Quickstart¶

Follow these 3 simple steps to train your multi-task model!

Step 1 - Define your task file¶

Task file is a YAML format file where you can add all your tasks for which you want to train a multi-task model.

TaskA:
  model_type: BERT
  config_name: bert-base-uncased
  dropout_prob: 0.05
  label_map_or_file:
  -label1
  -label2
  -label3
  metrics:
  - accuracy
  loss_type: CrossEntropyLoss
  task_type: SingleSenClassification
  file_names:
  - taskA_train.tsv
  - taskA_dev.tsv
  - taskA_test.tsv

TaskB:
  model_type: BERT
  config_name: bert-base-uncased
  dropout_prob: 0.3
  label_map_or_file: data/taskB_train_label_map.joblib
  metrics:
  - seq_f1
  - seq_precision
  - seq_recall
  loss_type: NERLoss
  task_type: NER
  file_names:
  - taskB_train.tsv
  - taskB_dev.tsv
  - taskB_test.tsv

For knowing about the task file parameters to make your task file, refer here.

Step 2 - Run data preparation¶

After defining the task file in Step 1, run the following command to prepare the data.

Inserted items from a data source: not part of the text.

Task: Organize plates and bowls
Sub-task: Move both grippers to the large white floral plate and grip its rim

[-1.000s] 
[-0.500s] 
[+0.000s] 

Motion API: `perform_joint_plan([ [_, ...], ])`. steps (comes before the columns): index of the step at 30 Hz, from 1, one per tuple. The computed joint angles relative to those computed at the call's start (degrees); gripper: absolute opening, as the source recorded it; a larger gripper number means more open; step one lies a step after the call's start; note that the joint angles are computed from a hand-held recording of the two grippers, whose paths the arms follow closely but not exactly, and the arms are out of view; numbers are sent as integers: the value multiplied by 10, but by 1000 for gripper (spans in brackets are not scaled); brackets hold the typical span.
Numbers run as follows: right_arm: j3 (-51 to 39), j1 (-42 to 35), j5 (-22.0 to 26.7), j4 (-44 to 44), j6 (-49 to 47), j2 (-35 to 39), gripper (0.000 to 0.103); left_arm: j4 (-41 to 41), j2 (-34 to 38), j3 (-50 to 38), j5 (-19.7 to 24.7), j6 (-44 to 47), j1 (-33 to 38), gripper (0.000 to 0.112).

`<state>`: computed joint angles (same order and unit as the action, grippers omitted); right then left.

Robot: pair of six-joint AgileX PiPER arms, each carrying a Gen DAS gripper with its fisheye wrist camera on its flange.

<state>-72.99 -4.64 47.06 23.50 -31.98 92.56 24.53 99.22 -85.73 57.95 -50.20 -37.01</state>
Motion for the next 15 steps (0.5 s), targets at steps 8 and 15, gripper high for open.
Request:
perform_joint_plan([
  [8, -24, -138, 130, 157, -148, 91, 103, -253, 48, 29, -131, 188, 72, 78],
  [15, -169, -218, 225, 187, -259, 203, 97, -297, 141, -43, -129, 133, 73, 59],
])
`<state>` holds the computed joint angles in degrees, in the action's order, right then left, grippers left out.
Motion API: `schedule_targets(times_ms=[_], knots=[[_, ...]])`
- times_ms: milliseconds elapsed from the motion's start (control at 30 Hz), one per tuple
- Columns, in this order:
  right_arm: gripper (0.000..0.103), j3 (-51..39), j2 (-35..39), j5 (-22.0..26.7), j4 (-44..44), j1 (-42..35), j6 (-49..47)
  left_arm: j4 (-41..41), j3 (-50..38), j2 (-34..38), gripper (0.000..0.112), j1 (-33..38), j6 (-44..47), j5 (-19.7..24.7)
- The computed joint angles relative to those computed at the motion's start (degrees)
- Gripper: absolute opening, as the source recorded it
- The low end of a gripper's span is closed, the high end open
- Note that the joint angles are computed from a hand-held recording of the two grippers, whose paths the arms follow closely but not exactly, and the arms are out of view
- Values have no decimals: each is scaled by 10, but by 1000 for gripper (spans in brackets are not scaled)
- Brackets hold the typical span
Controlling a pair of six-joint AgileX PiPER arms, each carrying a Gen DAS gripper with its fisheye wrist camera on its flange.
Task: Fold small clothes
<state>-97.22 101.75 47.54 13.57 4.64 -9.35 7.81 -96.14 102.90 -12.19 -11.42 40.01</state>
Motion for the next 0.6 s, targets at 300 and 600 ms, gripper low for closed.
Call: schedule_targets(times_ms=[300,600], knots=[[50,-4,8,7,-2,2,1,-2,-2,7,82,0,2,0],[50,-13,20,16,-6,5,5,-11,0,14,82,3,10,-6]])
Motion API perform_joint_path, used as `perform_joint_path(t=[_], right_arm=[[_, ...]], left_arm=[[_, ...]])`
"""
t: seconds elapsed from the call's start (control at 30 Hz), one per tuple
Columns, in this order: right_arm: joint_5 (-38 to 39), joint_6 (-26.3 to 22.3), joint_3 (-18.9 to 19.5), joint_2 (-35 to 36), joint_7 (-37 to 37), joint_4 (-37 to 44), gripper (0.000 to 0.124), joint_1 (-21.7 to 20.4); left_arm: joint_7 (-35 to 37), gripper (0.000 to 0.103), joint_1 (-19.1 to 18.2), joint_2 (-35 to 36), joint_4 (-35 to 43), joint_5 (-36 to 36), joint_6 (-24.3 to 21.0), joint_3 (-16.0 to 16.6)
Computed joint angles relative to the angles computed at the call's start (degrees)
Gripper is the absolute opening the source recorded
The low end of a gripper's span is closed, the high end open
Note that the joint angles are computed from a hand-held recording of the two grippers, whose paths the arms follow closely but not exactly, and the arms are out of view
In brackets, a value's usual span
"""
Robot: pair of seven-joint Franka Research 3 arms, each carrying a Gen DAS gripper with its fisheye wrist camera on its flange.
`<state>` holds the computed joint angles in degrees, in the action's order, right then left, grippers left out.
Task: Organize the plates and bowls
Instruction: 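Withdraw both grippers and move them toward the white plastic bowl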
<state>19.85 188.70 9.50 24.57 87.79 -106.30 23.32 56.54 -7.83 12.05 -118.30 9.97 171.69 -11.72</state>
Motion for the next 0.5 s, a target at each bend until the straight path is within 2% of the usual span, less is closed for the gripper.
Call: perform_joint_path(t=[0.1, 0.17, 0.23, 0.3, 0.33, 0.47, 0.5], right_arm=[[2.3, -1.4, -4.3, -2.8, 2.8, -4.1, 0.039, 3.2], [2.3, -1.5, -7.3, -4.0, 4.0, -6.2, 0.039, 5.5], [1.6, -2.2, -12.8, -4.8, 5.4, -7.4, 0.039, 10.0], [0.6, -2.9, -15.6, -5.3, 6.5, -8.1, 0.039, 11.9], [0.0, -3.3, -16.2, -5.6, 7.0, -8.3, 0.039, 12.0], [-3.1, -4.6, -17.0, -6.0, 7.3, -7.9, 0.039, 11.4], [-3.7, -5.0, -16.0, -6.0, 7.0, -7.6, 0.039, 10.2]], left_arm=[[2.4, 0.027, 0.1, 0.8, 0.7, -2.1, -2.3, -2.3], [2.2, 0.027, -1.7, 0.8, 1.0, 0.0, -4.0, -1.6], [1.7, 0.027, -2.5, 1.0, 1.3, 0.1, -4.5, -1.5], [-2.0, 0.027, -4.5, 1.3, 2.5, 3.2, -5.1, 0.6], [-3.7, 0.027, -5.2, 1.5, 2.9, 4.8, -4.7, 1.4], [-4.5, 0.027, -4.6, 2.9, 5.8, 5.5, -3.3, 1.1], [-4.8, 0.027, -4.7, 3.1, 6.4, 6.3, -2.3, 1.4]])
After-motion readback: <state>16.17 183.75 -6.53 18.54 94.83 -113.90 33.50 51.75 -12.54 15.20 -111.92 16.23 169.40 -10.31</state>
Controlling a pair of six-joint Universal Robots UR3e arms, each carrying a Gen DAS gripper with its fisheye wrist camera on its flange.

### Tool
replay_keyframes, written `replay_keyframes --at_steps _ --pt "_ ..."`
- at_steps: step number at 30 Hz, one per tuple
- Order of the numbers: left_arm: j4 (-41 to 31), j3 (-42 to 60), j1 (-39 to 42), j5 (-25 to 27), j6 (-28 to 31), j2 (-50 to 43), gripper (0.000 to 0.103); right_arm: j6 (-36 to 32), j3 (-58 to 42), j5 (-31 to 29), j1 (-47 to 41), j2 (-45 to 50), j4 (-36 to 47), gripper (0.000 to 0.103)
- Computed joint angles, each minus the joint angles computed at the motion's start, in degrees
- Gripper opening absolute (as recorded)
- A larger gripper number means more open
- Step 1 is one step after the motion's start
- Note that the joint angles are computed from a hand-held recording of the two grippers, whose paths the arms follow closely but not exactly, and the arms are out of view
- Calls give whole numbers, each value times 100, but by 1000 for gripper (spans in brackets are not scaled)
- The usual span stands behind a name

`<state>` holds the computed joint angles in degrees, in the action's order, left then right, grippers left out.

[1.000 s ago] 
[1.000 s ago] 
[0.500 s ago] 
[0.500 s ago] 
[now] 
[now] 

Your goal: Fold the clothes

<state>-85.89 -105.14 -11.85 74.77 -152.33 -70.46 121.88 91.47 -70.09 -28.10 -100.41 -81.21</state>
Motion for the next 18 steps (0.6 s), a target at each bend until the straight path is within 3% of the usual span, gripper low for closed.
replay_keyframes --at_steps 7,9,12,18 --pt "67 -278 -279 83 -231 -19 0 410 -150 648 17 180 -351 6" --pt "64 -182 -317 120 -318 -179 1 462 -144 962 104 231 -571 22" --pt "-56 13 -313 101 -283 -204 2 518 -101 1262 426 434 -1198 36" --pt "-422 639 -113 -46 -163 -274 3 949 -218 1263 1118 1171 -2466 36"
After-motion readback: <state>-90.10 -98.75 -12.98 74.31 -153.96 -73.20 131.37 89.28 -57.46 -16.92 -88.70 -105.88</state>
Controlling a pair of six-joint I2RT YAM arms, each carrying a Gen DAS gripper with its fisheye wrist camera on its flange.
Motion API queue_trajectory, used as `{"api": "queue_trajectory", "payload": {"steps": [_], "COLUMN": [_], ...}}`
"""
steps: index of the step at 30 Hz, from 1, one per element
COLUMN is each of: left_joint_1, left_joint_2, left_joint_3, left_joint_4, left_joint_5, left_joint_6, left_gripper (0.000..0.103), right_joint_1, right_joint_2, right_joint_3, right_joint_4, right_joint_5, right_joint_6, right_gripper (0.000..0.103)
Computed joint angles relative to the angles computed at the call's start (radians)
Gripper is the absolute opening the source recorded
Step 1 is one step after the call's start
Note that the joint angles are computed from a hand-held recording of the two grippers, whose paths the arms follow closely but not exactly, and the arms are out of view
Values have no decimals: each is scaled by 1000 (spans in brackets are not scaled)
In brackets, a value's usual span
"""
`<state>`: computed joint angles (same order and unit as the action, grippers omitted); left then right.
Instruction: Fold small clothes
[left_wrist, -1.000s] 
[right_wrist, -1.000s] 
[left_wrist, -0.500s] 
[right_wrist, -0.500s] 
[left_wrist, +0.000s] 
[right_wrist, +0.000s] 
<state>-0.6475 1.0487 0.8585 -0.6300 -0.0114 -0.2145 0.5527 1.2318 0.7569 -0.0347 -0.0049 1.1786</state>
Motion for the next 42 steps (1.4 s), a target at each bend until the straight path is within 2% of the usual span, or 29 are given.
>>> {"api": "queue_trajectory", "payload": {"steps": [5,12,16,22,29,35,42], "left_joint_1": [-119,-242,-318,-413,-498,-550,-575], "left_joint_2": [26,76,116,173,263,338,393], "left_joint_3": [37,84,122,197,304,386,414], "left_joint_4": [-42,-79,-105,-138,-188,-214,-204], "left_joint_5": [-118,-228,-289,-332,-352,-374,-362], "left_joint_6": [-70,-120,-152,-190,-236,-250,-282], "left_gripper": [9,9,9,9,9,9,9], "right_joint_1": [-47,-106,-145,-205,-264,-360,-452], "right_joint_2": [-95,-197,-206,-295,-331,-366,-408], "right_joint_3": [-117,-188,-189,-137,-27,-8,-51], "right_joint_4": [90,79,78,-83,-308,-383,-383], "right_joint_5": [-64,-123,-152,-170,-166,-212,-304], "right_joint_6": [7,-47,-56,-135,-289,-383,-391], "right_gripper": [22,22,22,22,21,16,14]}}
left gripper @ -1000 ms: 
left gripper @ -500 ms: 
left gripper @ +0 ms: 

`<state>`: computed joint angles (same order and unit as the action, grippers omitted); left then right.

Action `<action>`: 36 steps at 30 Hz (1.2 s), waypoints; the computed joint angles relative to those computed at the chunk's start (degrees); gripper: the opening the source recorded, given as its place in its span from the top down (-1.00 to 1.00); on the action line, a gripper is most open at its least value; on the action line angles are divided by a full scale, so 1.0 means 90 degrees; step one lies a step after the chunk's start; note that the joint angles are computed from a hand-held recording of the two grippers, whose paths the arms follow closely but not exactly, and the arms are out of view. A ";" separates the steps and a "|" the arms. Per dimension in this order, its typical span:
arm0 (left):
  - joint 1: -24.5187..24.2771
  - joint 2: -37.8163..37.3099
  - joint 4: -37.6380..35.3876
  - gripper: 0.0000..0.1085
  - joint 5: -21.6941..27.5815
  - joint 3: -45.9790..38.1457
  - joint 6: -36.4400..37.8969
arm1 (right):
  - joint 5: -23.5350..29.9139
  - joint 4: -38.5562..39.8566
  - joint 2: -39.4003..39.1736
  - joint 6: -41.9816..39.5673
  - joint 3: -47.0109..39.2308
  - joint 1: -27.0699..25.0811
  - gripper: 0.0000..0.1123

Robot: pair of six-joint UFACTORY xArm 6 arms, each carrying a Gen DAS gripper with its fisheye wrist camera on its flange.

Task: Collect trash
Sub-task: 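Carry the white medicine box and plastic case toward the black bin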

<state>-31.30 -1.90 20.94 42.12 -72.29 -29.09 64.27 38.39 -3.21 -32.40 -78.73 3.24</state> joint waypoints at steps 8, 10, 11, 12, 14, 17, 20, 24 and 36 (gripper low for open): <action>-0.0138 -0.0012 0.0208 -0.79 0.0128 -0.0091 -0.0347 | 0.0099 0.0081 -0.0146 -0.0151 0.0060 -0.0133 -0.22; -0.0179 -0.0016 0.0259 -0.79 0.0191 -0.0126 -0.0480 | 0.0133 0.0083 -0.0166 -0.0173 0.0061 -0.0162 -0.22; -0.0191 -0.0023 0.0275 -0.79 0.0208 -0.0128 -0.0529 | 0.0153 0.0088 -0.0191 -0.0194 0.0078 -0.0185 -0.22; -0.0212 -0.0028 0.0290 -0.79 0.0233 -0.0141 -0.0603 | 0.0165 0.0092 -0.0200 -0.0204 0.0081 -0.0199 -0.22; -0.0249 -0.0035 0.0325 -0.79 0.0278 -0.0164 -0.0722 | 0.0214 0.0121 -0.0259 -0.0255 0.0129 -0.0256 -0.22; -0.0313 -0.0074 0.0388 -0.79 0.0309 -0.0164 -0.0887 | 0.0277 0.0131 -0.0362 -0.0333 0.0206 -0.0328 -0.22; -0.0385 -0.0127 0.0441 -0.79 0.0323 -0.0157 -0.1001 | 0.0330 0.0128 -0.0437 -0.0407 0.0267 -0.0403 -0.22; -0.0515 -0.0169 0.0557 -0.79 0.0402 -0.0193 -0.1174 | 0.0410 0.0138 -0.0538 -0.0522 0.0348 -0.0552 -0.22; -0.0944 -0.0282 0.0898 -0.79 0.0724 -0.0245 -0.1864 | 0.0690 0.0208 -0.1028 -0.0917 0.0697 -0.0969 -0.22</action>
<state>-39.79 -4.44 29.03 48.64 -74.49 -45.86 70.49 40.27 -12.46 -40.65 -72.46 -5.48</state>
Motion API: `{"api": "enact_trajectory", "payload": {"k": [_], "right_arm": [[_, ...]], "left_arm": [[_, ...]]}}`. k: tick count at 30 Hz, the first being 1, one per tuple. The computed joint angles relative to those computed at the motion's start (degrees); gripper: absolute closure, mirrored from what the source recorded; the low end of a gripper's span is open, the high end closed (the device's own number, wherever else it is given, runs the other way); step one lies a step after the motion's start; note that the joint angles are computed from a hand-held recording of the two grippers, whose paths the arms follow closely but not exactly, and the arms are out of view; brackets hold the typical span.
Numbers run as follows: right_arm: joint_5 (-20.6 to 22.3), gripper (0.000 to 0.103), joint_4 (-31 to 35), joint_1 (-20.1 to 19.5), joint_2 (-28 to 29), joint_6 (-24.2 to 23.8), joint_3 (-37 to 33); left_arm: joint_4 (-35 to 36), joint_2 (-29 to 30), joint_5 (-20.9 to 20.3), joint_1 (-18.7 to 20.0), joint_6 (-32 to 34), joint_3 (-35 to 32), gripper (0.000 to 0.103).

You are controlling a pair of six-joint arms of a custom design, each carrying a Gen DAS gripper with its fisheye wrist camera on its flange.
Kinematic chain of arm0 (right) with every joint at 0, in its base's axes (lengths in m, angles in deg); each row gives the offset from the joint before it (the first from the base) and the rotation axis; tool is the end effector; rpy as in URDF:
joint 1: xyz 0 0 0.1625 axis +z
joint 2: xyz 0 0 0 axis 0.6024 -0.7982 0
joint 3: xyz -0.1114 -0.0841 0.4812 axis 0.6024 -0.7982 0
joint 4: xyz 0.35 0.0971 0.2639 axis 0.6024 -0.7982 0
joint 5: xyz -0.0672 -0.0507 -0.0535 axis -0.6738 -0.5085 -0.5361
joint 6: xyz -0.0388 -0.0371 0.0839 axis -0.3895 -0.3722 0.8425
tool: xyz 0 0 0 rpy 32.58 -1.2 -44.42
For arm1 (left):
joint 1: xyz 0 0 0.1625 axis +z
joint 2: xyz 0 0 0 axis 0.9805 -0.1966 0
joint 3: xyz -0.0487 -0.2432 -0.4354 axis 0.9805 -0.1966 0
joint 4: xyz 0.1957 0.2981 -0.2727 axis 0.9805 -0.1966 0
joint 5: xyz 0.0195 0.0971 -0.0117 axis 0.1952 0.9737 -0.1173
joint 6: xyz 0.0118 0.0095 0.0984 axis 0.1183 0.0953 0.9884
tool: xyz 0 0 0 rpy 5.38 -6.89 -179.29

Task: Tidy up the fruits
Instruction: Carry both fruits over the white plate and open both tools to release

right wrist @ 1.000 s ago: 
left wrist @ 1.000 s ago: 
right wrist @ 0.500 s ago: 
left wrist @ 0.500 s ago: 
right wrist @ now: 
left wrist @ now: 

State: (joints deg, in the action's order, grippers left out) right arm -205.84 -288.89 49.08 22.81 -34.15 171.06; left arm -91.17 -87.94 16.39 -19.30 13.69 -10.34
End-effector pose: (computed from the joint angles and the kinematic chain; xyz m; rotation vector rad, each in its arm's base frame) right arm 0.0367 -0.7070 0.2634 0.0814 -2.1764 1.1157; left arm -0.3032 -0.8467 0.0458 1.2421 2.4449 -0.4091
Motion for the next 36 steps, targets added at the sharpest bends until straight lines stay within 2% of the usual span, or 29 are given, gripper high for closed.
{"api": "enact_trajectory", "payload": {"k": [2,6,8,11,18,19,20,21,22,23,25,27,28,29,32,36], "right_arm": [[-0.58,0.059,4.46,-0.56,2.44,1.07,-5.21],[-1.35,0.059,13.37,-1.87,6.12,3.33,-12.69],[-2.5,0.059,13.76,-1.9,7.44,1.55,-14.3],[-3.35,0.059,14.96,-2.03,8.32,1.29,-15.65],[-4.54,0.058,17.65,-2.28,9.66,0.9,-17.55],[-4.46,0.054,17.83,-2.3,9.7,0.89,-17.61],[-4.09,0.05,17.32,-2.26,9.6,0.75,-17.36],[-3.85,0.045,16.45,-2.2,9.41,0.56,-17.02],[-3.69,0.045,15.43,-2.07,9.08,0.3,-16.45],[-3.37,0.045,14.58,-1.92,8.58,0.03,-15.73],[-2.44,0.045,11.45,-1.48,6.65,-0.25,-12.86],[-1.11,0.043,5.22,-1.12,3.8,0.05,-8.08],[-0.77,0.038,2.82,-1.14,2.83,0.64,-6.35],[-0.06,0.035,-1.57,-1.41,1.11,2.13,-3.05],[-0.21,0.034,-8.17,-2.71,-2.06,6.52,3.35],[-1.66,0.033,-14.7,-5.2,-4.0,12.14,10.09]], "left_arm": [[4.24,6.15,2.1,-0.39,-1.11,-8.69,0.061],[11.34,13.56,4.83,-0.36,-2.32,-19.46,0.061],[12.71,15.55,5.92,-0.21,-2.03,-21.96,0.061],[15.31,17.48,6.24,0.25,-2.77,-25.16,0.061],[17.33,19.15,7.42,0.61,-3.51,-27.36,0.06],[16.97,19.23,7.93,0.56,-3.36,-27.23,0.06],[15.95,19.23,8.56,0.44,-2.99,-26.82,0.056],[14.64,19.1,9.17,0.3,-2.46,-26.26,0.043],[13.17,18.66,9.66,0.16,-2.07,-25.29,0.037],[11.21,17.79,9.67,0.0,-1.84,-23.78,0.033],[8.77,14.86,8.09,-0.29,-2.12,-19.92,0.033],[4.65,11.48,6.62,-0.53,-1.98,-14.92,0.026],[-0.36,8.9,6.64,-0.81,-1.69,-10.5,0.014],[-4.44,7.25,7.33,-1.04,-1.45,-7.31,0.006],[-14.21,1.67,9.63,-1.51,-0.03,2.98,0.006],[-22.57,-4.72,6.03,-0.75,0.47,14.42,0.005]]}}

$ python data_preparation.py \
    --task_file 'sample_task_file.yml' \
    --data_dir 'data' \
    --max_seq_len 50

For knowing about the data_preparation.py script and its arguments, refer here.

Step 3 - Run train¶

Finally you can start your training using the following command.

$ python train.py \
    --data_dir 'data/bert-base-uncased_prepared_data' \
    --task_file 'sample_task_file.yml' \
    --out_dir 'sample_out' \
    --epochs 5 \
    --train_batch_size 4 \
    --eval_batch_size 8 \
    --grad_accumulation_steps 2 \
    --log_per_updates 25 \
    --save_per_updates 1000 \
    --eval_while_train True \
    --test_while_train True \
    --max_seq_len 50 \
    --silent True

For knowing about the train.py script and its arguments, refer here.